Diabetes is common among low-income elderly, dual-eligible (DE) Medicare/Medicaid patients resulting in significant morbidity, mortality, and cost. However, the quality of diabetes care delivered to these patients has not been evaluated. The aims of this study were to describe the quality of diabetes care provided to DE patients and compare it with non-DE patients.

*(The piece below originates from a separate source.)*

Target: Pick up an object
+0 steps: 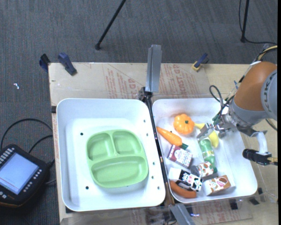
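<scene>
Two white bins sit side by side on the bench. The left bin holds a green divided plate lying flat near its middle, with bare white floor all around it. The right bin is crowded: an orange carrot lies close to the shared wall, a small orange pumpkin sits just beyond it, and a dark red carton lies below the carrot. Toward the near wall are a black-and-white cow-print carton, an orange sausage-shaped piece and a brown carton. A green bottle lies mid-bin, with a yellow piece just beside its upper end. The gripper hangs low over that yellow piece; whether its jaws are spread or closed cannot be told. Open floor remains along the right bin's far wall and its right side.
</scene>
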Controlling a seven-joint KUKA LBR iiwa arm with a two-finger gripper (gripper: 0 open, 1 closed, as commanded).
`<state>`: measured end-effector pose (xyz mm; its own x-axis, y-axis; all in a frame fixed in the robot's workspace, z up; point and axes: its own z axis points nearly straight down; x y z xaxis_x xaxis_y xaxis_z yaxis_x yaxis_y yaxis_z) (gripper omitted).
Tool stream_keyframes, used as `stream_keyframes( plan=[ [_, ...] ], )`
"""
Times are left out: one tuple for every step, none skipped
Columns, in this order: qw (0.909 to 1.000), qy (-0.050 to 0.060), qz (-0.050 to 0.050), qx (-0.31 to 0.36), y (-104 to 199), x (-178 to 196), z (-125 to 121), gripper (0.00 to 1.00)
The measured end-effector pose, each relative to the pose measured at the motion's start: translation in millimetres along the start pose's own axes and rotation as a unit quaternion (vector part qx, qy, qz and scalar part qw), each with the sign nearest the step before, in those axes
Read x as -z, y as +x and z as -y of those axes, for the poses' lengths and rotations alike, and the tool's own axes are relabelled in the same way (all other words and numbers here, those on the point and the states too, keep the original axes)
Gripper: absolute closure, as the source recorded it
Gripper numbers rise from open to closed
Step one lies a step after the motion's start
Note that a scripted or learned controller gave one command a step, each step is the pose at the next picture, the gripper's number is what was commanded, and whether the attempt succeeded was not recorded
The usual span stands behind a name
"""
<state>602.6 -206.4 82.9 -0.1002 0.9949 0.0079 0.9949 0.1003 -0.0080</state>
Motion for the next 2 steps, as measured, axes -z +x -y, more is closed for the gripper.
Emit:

RESEARCH DESIGN AND METHODS

This was a cross-sectional analysis of administrative claims from 1 January 1997 through 31 December 1998. A total of 9,453 patients aged 65-75 years with diabetes participated in the study. These were Colorado Medicare fee-for-service (FFS) outpatients. The main outcome measures consisted of a proportion of patients receiving an annual hemoglobin A1c test, biennial eye examination, biennial lipid test, and all three of these care processes.

RESULTS

The mean patient age was 71 +/- 2.8 years. Over 22% of patients were identified as dual eligible, and they were significantly more likely to be younger, female, and of minority race/ethnicity; reside in a rural location; and have comorbid conditions compared with the non-DE population. DE patients had more visits to primary care physicians, emergency departments, and hospitalizations but were less likely to visit endocrinologists. DE patients were significantly less likely to receive an annual A1c test (73 vs. 81%; P < 0.0001), biennial ophthalmologic examination (63 vs. 75%; P < 0.0001), and biennial lipid testing (43 vs. 57%; P < 0.0001). The adjusted odds ratio of urban DE patients receiving all three care measures was 0.60 (95% CI 0.52-0.69) compared with urban non-DE patients. Minority race/ethnicity and emergency department use were significantly associated with not receiving diabetes care, whereas endocrinology visits were associated with an increased odds of receiving diabetes care.

CONCLUSIONS

DE Medicare/Medicaid status was independently associated with not receiving diabetes care, especially among those in urban areas.

摘要

目的

糖尿病在低收入老年人、符合双重资格(DE)的医疗保险/医疗补助患者中很常见,会导致严重的发病率、死亡率和成本。然而,为这些患者提供的糖尿病护理质量尚未得到评估。本研究的目的是描述为DE患者提供的糖尿病护理质量,并将其与非DE患者进行比较。

研究设计与方法

这是一项对1997年1月1日至1998年12月31日行政索赔数据的横断面分析。共有9453名年龄在65 - 75岁的糖尿病患者参与了该研究。这些是科罗拉多州医疗保险按服务收费(FFS)的门诊患者。主要结局指标包括接受年度糖化血红蛋白(A1c)检测、每两年一次眼科检查、每两年一次血脂检测的患者比例,以及接受所有这三项护理流程的患者比例。

结果

患者平均年龄为71±2.8岁。超过22%的患者被确定为符合双重资格,与非DE人群相比,他们更有可能年龄较小、为女性、属于少数种族/族裔;居住在农村地区;并且患有合并症。DE患者看初级保健医生、急诊科的次数更多,住院次数也更多,但看内分泌科医生的可能性较小。DE患者接受年度A1c检测(73%对81%;P<0.0001)、每两年一次眼科检查(63%对75%;P<0.0001)和每两年一次血脂检测(43%对57%;P<0.0001)的可能性显著更低。与城市非DE患者相比,城市DE患者接受所有三项护理措施的调整后比值比为0.60(95%CI 0.52 - 0.69)。少数种族/族裔和去急诊科就诊与未接受糖尿病护理显著相关,而看内分泌科与接受糖尿病护理的几率增加相关。

结论

DE医疗保险/医疗补助状态与未接受糖尿病护理独立相关,尤其是在城市地区的患者中。